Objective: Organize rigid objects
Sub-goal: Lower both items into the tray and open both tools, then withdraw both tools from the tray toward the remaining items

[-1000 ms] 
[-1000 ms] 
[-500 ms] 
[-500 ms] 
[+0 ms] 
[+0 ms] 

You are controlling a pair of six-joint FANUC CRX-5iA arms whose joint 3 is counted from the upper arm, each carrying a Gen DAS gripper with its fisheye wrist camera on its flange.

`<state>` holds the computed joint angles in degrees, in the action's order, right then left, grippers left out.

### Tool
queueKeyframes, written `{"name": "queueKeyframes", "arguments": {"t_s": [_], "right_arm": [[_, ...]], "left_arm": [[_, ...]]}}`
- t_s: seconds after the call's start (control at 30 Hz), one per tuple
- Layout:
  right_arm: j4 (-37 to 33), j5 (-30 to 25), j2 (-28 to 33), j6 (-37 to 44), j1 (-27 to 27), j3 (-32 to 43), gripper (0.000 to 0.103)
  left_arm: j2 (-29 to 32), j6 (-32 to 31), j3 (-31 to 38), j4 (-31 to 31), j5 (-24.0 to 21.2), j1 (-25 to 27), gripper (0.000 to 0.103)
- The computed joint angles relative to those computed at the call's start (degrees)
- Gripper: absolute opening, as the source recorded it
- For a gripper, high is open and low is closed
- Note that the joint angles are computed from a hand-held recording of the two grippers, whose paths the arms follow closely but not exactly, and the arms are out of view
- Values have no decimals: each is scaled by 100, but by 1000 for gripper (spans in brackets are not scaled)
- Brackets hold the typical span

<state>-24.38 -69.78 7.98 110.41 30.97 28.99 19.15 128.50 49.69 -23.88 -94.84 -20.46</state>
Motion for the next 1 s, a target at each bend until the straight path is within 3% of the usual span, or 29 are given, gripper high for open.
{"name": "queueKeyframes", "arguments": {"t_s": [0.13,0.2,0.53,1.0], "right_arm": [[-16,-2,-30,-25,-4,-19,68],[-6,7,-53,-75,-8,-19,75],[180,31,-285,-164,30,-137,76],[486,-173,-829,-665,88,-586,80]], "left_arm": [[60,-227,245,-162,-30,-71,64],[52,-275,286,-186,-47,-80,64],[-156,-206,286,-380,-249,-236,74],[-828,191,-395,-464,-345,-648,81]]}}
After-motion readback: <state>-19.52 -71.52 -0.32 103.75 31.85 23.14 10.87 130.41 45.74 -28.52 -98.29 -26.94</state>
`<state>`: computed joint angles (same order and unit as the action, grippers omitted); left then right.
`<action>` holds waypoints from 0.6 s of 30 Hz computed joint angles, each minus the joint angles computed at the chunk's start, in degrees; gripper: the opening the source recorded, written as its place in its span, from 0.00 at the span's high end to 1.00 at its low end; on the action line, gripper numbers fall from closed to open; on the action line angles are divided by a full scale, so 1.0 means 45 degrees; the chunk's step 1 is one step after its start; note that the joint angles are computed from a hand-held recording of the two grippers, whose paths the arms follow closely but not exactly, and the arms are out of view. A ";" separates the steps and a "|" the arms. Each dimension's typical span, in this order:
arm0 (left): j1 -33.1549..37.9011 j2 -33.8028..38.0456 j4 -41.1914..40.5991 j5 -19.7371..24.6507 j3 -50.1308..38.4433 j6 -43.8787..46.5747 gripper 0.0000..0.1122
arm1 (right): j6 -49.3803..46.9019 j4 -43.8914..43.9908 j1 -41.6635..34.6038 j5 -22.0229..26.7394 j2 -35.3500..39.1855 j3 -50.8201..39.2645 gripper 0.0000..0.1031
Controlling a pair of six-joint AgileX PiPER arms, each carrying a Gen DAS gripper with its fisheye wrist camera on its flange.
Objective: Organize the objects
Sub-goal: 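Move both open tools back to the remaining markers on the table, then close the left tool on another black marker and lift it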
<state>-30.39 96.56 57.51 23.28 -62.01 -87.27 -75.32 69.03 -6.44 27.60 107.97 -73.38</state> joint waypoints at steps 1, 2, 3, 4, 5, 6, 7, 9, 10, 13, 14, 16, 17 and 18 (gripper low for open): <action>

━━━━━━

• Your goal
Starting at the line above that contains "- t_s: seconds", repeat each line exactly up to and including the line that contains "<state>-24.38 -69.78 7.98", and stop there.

• Response to this exercise
- t_s: seconds after the call's start (control at 30 Hz), one per tuple
- Layout:
  right_arm: j4 (-37 to 33), j5 (-30 to 25), j2 (-28 to 33), j6 (-37 to 44), j1 (-27 to 27), j3 (-32 to 43), gripper (0.000 to 0.103)
  left_arm: j2 (-29 to 32), j6 (-32 to 31), j3 (-31 to 38), j4 (-31 to 31), j5 (-24.0 to 21.2), j1 (-25 to 27), gripper (0.000 to 0.103)
- The computed joint angles relative to those computed at the call's start (degrees)
- Gripper: absolute opening, as the source recorded it
- For a gripper, high is open and low is closed
- Note that the joint angles are computed from a hand-held recording of the two grippers, whose paths the arms follow closely but not exactly, and the arms are out of view
- Values have no decimals: each is scaled by 100, but by 1000 for gripper (spans in brackets are not scaled)
- Brackets hold the typical span

<state>-24.38 -69.78 7.98 110.41 30.97 28.99 19.15 128.50 49.69 -23.88 -94.84 -20.46</state>

The given output is complete.